Francis Macharia Ndung’u woke up on February 21 this year to find his 22-year-old wife, Caroline Wangui, missing.

The OB at Kayole police station said that Wangui had left behind their only child and a housekeeper.

“When I checked my M-Pesa account, I found some Sh240,000 had been transferred to my wife’s phone number,” Ndung’u told police officers later, adding, “I called her several times, but she did not pick up my calls.”

Ndung’u was not feeling well and was asked to seek treatment before reporting the incident at Kayole police station.

He had been drugged, and the first was his wife.

The police, who managed to trace the stolen funds, established that they had been transferred from Ndungu’s account to his wife’s and her aunt, identified as Esther Wambui.

“They were all tracked and arrested by police after investigations were concluded,” a police source privy to the investigations told The Nairobian.

A woman who drugged her husband explains more tricks they employ to get cash from their men, turning marriage into a commercial outfit.

Some women are killing their lovers for money and property, some as recently as last year.

 

Money to flash out

Martin, who loves them sexy, tall, skinny, fat, or average and prefers we use one name, explained that he was going broke getting women funds to abort. The communication expert who prefers we use one name added that nowadays he prefers they test together and he refers them to a specific doctor.
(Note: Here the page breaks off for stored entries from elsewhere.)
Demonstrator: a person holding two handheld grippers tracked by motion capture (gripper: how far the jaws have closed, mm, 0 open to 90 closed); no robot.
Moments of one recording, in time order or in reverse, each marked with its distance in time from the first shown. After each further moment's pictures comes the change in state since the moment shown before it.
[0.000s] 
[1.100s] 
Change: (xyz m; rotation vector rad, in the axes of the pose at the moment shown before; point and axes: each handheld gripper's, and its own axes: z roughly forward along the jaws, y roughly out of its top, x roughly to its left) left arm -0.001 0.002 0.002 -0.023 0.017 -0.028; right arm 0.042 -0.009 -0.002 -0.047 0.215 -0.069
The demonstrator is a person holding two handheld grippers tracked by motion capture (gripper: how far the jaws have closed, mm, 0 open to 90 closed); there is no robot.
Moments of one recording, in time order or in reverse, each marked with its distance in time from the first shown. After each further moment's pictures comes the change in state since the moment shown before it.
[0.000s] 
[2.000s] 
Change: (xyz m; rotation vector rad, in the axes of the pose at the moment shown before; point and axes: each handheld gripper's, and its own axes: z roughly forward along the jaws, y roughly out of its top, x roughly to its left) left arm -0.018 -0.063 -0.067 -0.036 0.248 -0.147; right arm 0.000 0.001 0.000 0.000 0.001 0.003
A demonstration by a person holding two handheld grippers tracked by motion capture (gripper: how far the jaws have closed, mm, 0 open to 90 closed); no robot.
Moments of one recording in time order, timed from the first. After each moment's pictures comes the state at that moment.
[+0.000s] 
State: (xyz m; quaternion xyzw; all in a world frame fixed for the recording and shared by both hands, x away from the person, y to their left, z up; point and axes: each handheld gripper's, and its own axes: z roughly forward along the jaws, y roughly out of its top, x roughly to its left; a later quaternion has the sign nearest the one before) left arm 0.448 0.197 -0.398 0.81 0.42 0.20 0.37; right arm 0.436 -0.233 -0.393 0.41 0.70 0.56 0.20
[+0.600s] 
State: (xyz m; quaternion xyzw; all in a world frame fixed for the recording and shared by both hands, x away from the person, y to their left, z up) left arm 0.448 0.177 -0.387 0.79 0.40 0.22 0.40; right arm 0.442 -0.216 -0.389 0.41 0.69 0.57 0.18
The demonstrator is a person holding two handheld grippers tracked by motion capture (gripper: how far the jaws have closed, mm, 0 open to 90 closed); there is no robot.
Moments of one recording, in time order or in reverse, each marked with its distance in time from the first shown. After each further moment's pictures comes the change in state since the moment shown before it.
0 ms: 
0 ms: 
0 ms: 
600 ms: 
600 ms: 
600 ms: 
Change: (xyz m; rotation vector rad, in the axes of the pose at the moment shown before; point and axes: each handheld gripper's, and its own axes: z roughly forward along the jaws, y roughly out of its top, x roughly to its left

“I have never understood why, anytime I sleep with a woman, she becomes pregnant. Some got pregnant twice or three times a year, but nowadays we test, and the demand for abortion has reduced,” he told The Nairobian.

Whereas married people have vowed to live together happily in the country, some have commercialized marriage, making divorce, once a foreign ideology, normal.

The Kenya National Bureau of Statistics (KNBS), which has been recording a steady increase in divorce rates over the last few years, reported in May last year that 5.5 per cent of Kenya’s 12 million households, by 2019, were headed by divorcees or persons who had separated from their spouses. This translated to 661,628 households.

“Nationally, most of the male heads with children are either widowed or divorced/separated. However, for women with children, there is no significant difference among the various marital statuses,” the KNBS report stated.